++++ Listed entries

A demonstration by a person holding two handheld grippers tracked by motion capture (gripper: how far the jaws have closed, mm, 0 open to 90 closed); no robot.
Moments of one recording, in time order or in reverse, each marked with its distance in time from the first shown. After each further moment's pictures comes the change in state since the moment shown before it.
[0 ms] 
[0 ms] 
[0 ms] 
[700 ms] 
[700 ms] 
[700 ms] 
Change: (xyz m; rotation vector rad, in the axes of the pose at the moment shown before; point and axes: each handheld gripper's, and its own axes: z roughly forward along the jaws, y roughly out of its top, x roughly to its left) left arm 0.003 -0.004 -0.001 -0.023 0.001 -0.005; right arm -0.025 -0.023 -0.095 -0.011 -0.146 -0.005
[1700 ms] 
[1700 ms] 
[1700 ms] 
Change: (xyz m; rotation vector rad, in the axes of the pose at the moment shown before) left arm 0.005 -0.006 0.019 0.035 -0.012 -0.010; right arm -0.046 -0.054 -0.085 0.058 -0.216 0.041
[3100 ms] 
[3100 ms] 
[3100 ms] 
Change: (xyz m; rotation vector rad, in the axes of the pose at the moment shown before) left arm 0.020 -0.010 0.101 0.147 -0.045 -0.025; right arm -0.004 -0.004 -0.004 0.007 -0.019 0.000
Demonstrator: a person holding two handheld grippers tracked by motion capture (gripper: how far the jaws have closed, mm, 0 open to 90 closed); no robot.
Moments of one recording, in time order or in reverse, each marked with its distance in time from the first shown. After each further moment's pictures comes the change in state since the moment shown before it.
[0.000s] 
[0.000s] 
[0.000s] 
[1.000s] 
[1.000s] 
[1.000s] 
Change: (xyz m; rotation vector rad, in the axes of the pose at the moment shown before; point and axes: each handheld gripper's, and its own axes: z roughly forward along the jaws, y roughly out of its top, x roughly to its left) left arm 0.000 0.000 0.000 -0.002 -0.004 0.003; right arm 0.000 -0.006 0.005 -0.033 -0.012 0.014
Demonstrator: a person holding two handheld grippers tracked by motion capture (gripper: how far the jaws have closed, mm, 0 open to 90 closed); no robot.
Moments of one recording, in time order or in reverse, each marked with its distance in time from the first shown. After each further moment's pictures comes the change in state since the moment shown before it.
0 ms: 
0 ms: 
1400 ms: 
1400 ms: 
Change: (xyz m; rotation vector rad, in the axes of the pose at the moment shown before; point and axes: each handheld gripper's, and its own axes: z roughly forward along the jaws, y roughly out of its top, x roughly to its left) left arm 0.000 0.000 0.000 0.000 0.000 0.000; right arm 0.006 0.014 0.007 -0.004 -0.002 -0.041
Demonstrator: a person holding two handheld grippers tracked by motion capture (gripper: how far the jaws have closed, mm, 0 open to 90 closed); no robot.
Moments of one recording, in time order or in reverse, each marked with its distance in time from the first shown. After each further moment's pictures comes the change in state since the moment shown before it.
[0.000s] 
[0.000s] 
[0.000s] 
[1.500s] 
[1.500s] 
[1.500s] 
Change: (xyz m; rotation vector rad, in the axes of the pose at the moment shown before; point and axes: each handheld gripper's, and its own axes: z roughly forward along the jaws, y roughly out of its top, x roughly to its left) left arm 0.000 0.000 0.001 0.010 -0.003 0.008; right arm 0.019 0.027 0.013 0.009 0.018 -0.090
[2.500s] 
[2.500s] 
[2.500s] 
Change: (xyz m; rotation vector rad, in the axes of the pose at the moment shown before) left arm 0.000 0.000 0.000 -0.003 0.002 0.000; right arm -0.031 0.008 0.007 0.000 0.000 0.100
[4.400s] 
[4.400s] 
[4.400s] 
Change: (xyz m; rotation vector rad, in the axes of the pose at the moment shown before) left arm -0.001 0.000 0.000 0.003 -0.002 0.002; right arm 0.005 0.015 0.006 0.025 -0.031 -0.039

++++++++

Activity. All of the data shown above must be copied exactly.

Task result.
A demonstration by a person holding two handheld grippers tracked by motion capture (gripper: how far the jaws have closed, mm, 0 open to 90 closed); no robot.
Moments of one recording, in time order or in reverse, each marked with its distance in time from the first shown. After each further moment's pictures comes the change in state since the moment shown before it.
[0 ms] 
[0 ms] 
[0 ms] 
[700 ms] 
[700 ms] 
[700 ms] 
Change: (xyz m; rotation vector rad, in the axes of the pose at the moment shown before; point and axes: each handheld gripper's, and its own axes: z roughly forward along the jaws, y roughly out of its top, x roughly to its left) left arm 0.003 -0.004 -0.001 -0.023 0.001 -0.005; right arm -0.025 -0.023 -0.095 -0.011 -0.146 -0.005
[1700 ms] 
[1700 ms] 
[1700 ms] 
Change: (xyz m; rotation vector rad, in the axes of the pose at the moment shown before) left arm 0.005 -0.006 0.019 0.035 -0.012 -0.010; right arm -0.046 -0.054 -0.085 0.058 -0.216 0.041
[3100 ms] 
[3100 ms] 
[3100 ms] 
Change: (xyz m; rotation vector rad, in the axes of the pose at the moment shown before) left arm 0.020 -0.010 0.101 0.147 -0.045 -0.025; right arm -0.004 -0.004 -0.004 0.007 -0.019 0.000
Demonstrator: a person holding two handheld grippers tracked by motion capture (gripper: how far the jaws have closed, mm, 0 open to 90 closed); no robot.
Moments of one recording, in time order or in reverse, each marked with its distance in time from the first shown. After each further moment's pictures comes the change in state since the moment shown before it.
[0.000s] 
[0.000s] 
[0.000s] 
[1.000s] 
[1.000s] 
[1.000s] 
Change: (xyz m; rotation vector rad, in the axes of the pose at the moment shown before; point and axes: each handheld gripper's, and its own axes: z roughly forward along the jaws, y roughly out of its top, x roughly to its left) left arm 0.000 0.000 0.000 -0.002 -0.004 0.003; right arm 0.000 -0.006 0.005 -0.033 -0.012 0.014
Demonstrator: a person holding two handheld grippers tracked by motion capture (gripper: how far the jaws have closed, mm, 0 open to 90 closed); no robot.
Moments of one recording, in time order or in reverse, each marked with its distance in time from the first shown. After each further moment's pictures comes the change in state since the moment shown before it.
0 ms: 
0 ms: 
1400 ms: 
1400 ms: 
Change: (xyz m; rotation vector rad, in the axes of the pose at the moment shown before; point and axes: each handheld gripper's, and its own axes: z roughly forward along the jaws, y roughly out of its top, x roughly to its left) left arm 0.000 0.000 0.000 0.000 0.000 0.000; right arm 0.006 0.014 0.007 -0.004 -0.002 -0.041
Demonstrator: a person holding two handheld grippers tracked by motion capture (gripper: how far the jaws have closed, mm, 0 open to 90 closed); no robot.
Moments of one recording, in time order or in reverse, each marked with its distance in time from the first shown. After each further moment's pictures comes the change in state since the moment shown before it.
[0.000s] 
[0.000s] 
[0.000s] 
[1.500s] 
[1.500s] 
[1.500s] 
Change: (xyz m; rotation vector rad, in the axes of the pose at the moment shown before; point and axes: each handheld gripper's, and its own axes: z roughly forward along the jaws, y roughly out of its top, x roughly to its left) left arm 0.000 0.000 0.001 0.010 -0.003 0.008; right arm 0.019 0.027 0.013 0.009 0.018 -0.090
[2.500s] 
[2.500s] 
[2.500s] 
Change: (xyz m; rotation vector rad, in the axes of the pose at the moment shown before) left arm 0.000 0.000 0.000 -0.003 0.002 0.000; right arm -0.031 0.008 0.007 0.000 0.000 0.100
[4.400s] 
[4.400s] 
[4.400s] 
Change: (xyz m; rotation vector rad, in the axes of the pose at the moment shown before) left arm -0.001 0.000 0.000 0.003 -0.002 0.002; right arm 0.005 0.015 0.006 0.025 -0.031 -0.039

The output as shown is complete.